EXERCISE DESCRIPTION:
Search the data for "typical" and copy every matching line.

Records excerpted from a collection:

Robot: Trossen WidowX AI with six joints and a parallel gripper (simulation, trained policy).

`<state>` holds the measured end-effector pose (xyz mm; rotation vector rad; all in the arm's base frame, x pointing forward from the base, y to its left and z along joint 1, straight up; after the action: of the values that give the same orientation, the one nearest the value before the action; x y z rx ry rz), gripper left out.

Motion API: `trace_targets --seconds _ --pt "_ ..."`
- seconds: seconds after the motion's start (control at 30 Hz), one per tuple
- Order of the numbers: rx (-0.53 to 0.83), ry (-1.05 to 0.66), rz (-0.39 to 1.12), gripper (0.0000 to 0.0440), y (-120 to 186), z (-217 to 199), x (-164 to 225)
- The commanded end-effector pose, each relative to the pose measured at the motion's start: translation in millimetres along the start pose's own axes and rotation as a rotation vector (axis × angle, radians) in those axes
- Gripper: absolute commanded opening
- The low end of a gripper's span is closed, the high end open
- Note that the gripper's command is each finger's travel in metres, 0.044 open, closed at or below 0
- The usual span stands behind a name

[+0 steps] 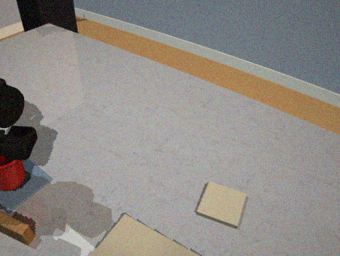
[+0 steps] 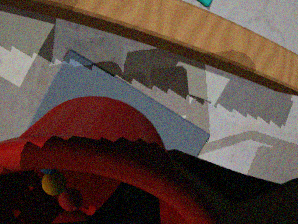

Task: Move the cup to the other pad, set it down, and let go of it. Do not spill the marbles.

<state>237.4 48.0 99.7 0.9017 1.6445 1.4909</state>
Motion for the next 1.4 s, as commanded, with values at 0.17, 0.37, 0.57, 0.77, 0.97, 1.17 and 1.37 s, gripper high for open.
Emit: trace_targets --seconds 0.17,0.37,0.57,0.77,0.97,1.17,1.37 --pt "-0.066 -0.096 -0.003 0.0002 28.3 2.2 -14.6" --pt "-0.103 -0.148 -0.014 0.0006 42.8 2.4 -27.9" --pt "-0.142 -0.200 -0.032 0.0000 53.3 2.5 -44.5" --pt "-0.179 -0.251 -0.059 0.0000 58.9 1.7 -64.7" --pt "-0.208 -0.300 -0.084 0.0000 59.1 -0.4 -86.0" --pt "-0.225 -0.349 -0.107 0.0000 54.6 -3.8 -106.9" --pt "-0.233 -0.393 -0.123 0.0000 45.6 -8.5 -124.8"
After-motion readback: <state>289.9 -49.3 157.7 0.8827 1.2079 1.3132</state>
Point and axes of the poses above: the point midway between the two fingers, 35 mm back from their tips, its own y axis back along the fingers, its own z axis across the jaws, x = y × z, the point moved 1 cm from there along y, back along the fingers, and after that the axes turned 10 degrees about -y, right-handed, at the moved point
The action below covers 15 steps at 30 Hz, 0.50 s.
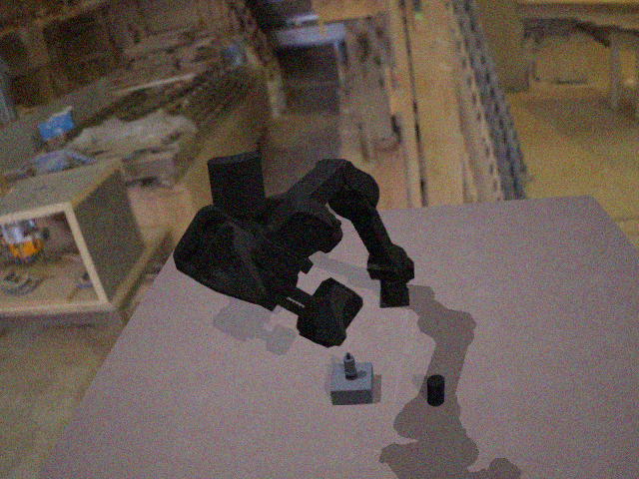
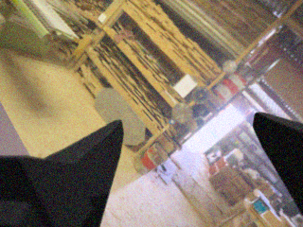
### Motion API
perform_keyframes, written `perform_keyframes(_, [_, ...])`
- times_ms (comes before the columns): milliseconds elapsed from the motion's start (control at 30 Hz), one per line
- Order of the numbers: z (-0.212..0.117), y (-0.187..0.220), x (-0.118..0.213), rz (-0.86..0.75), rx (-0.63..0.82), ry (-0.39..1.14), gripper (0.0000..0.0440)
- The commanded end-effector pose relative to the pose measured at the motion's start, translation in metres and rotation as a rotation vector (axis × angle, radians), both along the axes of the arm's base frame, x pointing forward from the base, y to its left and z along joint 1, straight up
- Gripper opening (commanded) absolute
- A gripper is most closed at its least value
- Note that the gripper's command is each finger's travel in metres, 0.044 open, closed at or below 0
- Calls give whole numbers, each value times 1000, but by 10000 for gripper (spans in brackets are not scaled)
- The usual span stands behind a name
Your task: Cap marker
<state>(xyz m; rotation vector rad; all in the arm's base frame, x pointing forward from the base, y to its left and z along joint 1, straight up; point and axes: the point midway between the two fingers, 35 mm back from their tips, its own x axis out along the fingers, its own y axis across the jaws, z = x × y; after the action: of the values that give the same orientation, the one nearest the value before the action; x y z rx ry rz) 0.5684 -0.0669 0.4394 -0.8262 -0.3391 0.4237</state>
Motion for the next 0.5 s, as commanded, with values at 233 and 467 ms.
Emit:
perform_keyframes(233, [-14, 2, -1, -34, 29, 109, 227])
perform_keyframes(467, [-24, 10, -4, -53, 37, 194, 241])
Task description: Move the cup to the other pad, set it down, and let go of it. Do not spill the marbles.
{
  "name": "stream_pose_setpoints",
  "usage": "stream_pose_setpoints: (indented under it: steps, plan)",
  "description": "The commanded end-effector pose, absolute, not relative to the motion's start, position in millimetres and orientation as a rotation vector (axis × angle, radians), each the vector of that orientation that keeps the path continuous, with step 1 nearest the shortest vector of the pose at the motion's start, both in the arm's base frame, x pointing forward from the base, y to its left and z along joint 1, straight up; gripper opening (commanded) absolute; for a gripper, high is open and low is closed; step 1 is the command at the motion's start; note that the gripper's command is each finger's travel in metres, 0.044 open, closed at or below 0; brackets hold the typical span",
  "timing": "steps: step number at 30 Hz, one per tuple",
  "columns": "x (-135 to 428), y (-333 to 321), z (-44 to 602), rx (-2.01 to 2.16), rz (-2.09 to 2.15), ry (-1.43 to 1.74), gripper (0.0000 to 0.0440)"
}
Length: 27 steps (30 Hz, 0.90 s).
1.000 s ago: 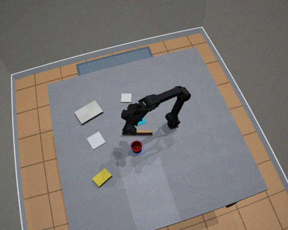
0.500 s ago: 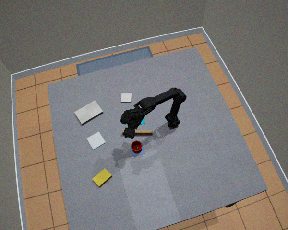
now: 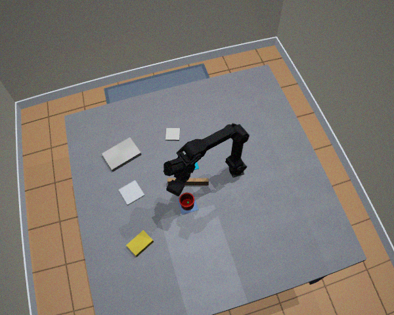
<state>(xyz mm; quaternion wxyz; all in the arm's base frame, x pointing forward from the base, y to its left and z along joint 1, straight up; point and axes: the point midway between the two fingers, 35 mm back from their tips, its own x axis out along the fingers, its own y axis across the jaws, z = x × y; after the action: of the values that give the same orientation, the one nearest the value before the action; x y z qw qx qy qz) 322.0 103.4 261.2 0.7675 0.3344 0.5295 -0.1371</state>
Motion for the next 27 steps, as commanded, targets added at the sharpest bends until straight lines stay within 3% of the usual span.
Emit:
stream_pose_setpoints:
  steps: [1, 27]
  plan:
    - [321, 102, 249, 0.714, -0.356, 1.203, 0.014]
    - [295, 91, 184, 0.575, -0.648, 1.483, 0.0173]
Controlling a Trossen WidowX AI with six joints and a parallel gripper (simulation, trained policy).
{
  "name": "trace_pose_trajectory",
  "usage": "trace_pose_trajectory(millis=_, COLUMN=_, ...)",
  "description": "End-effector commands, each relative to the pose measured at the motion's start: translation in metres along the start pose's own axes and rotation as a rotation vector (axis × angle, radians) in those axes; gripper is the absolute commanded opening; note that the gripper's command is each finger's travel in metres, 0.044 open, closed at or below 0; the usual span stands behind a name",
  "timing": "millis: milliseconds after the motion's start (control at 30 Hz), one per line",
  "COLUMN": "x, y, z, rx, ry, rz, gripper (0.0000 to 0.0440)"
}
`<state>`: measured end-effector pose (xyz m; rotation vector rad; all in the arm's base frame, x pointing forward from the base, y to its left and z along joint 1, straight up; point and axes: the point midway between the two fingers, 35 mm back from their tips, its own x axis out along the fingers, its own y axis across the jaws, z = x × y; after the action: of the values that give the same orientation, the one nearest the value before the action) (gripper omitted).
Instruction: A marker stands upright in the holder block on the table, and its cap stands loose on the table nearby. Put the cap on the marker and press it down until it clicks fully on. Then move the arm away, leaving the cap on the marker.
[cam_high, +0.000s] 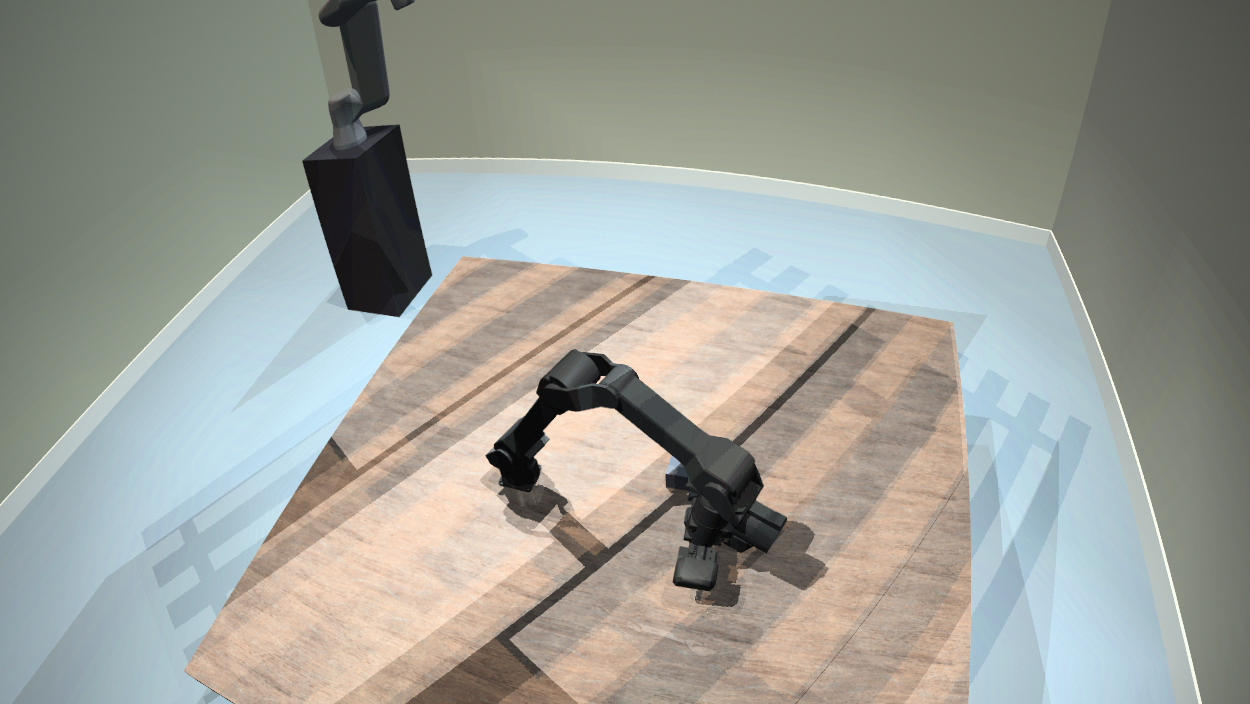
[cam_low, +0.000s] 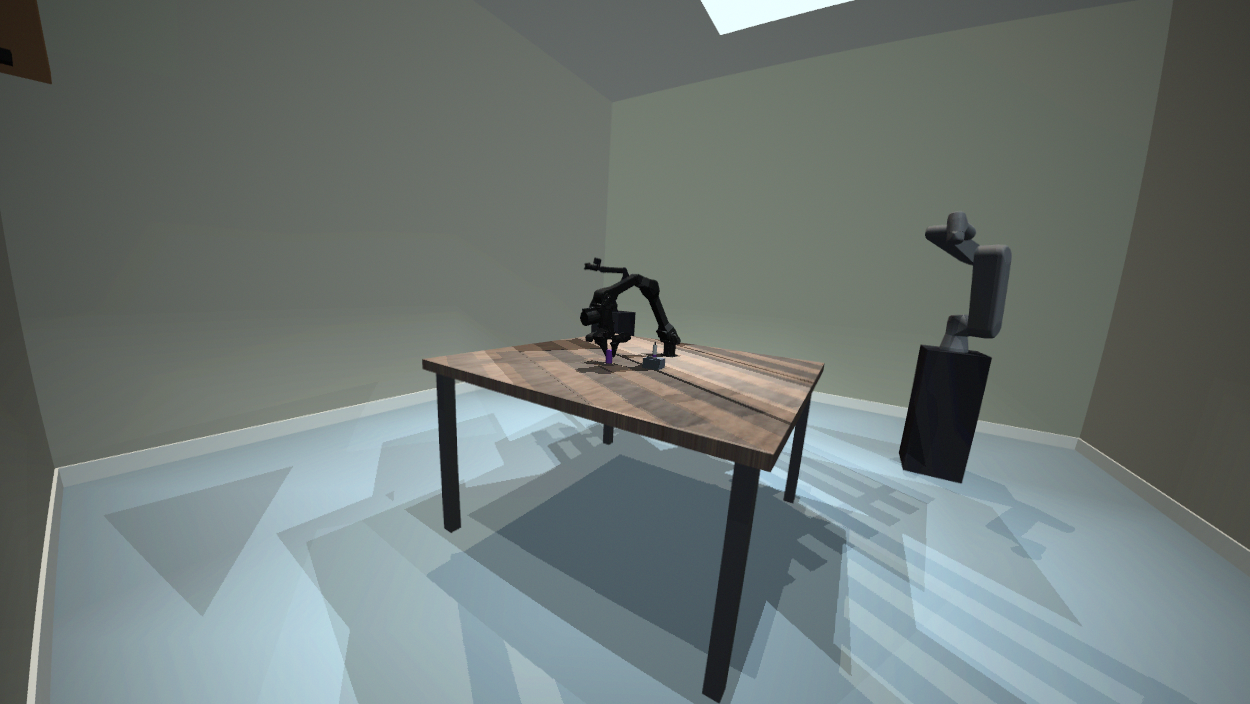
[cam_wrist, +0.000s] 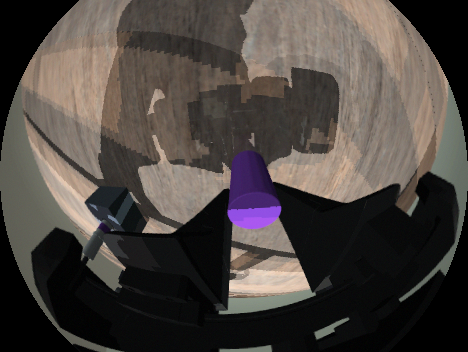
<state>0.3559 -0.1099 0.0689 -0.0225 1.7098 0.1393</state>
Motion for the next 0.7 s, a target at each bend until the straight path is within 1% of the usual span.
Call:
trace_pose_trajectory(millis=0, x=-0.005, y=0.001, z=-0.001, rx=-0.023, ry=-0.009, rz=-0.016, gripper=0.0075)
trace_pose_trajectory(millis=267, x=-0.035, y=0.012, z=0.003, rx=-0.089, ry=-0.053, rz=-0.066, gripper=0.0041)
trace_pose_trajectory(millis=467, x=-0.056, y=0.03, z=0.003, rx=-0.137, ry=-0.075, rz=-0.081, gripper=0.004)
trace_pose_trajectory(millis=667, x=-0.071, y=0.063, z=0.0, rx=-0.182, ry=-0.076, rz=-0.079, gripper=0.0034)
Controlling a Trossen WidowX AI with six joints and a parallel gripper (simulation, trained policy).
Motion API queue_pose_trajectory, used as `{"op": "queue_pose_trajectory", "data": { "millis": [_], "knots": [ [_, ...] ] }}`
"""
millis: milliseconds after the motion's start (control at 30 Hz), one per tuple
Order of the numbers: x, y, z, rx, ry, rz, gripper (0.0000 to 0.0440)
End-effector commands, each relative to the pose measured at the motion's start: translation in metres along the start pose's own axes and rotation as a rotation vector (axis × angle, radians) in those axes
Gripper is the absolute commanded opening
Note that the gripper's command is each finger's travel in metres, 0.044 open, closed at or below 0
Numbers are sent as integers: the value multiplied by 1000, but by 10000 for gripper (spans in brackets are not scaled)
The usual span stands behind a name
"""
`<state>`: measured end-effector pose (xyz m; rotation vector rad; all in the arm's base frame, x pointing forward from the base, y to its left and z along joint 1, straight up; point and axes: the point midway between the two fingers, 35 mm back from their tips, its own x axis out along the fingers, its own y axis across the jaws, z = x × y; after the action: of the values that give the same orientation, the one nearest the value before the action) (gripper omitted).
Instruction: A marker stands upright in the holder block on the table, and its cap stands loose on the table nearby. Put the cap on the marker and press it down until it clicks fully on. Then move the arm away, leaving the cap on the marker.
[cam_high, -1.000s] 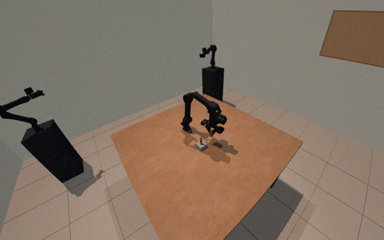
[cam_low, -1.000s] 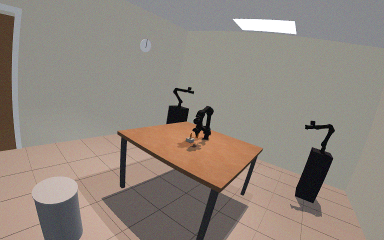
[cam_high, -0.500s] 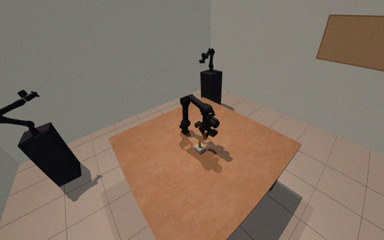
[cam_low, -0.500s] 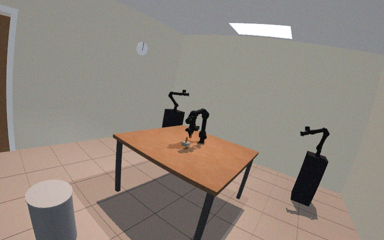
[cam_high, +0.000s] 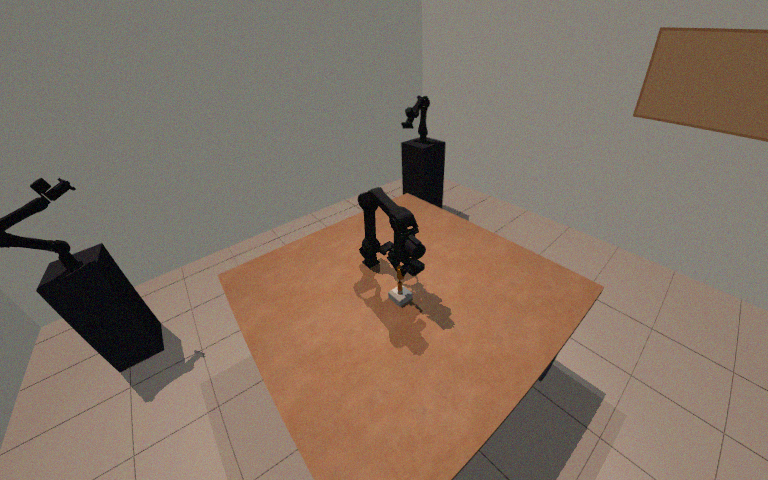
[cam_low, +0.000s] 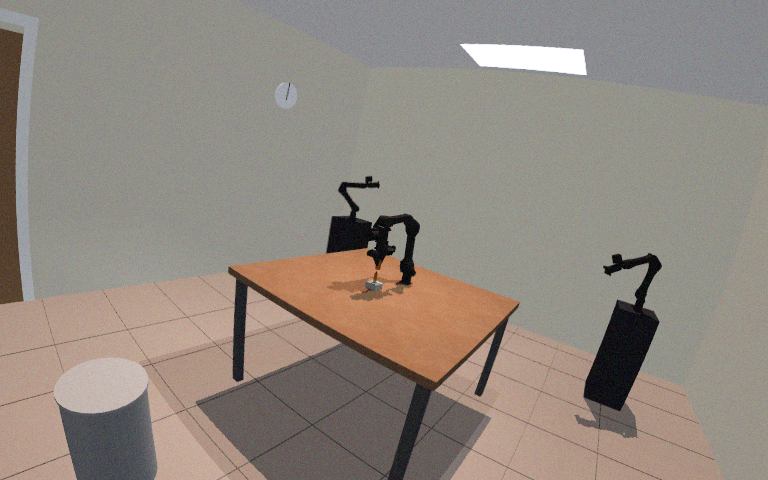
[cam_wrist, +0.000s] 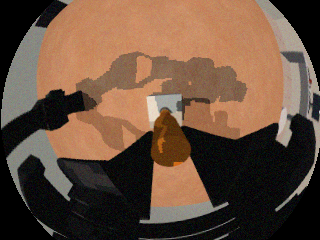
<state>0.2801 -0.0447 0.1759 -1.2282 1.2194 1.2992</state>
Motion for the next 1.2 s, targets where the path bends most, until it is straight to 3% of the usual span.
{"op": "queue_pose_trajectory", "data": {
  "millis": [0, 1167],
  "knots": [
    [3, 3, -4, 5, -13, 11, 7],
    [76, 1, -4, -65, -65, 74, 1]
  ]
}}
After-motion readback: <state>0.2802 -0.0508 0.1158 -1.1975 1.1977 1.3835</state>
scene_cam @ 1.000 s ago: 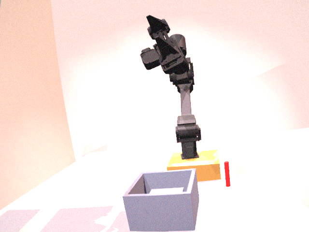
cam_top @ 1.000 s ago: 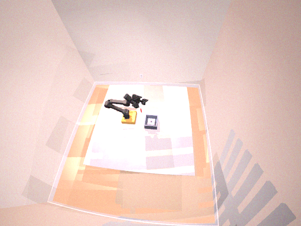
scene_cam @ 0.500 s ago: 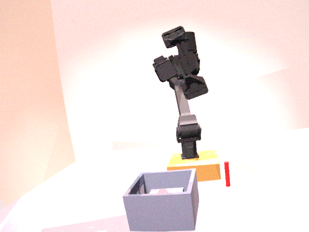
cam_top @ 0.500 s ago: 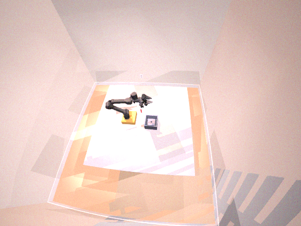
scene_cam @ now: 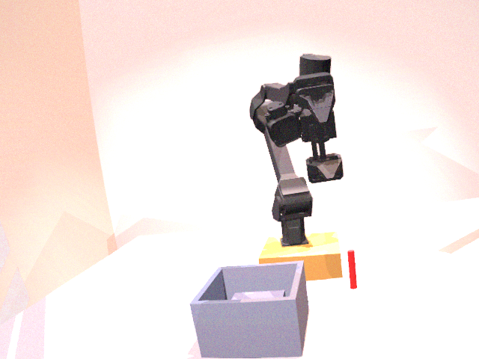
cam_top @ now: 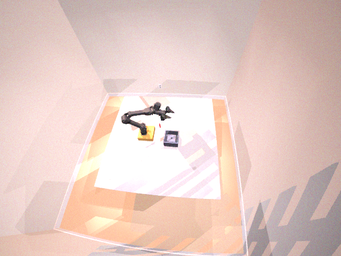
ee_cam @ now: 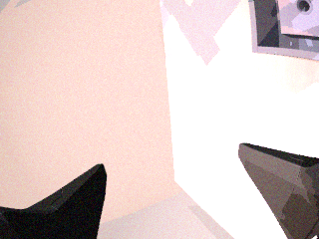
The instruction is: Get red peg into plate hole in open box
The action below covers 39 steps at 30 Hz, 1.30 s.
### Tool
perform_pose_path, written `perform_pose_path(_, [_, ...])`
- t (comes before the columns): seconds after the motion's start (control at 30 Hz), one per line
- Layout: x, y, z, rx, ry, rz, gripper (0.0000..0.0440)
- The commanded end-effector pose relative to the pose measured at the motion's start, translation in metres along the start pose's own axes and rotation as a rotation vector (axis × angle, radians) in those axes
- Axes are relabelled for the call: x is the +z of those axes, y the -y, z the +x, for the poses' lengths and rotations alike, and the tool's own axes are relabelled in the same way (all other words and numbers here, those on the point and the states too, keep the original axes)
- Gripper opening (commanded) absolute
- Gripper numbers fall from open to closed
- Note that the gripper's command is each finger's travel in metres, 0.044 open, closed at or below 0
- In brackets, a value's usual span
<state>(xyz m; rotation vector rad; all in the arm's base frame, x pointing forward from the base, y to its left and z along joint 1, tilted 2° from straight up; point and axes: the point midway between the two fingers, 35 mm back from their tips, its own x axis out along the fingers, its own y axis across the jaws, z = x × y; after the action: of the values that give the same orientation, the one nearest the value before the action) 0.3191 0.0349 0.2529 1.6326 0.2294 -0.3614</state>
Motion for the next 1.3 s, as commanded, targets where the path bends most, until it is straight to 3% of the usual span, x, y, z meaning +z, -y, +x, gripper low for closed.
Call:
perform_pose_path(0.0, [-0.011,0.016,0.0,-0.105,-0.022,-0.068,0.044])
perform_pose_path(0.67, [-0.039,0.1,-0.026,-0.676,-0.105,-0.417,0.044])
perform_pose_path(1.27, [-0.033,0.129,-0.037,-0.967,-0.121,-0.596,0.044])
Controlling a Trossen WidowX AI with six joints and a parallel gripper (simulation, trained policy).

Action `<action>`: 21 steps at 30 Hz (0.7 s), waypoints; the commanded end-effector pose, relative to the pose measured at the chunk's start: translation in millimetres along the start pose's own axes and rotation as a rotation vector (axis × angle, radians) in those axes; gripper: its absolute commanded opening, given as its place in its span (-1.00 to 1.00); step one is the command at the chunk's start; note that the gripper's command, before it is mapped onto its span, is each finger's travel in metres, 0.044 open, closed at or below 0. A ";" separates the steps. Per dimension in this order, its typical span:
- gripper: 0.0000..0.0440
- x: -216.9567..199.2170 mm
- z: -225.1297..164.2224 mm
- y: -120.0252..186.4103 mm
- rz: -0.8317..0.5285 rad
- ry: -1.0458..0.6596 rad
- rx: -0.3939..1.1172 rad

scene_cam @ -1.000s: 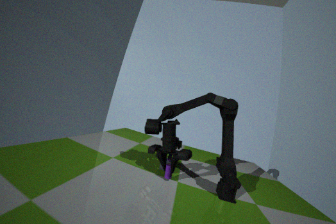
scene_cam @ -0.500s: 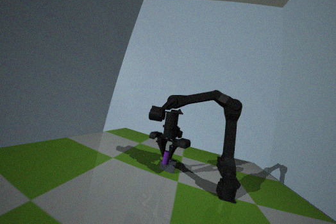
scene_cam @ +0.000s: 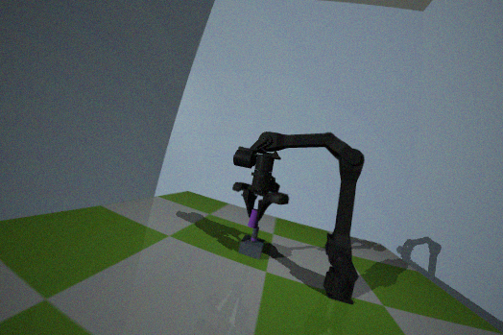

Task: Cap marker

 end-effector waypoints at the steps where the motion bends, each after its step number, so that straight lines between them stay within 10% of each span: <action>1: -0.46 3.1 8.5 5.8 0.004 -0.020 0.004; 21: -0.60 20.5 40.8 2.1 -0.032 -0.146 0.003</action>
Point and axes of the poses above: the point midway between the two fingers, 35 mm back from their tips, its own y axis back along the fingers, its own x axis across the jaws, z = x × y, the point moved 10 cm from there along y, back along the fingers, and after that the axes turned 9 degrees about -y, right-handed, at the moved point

ANSWER SPACE:
  "description": "The commanded end-effector pose, absolute, not relative to the motion's start, position in millimetres and orientation as a rotation vector (axis × angle, radians), each the vector of that orientation that keeps the path continuous, with step 1 nearest the shortest vector of the pose at the motion's start, both in the arm's base frame, x pointing forward from the base, y to its left and z along joint 1, straight up; gripper opening (commanded) absolute; for a gripper, high is open and low is closed; step 1 is the command at the motion's start; note that the gripper's command is each finger's travel in metres, 0.044 open, closed at or below 0; brackets hold the typical span",
Action `<action>`: 21 steps at 30 Hz (0.7 s), waypoints; the commanded end-effector pose, relative to the pose measured at the chunk's start: translation in millimetres along the start pose's own axes and rotation as a rotation vector (axis × angle, radians) in those axes; gripper: its absolute commanded opening, given as its place in its span (-1.00 to 1.00); step one is the command at the chunk's start; note that the gripper's command, before it is mapped onto its span, is each finger's travel in metres, 0.044 open, closed at or below 0. A ";" separates the steps. Per dimension in this order, its typical span:

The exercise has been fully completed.